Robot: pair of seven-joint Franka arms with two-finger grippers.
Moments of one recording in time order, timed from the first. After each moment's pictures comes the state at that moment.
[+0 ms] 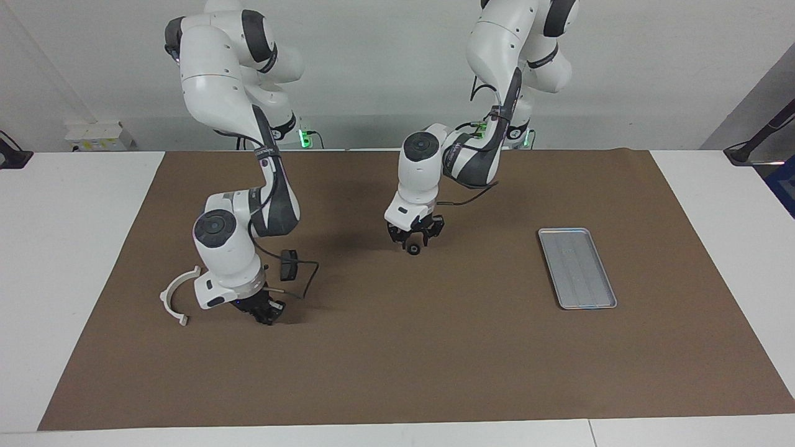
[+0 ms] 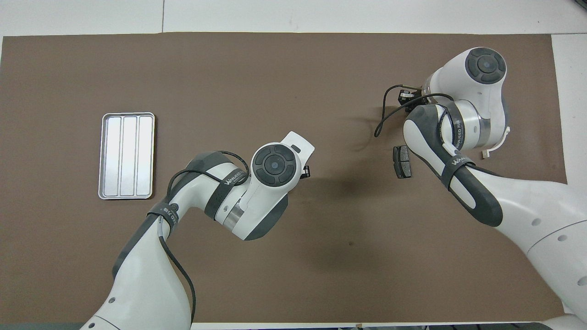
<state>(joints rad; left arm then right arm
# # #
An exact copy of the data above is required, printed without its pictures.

▶ Written answer
Robot: pair of seven-joint Franka arms with two-finger grippers.
Moments of one recording in time order, timed from the first. After each moment's pictures comes the state at that moment.
[+0 ms] 
[+0 ms] 
<state>(joints rad; left arm then right arm

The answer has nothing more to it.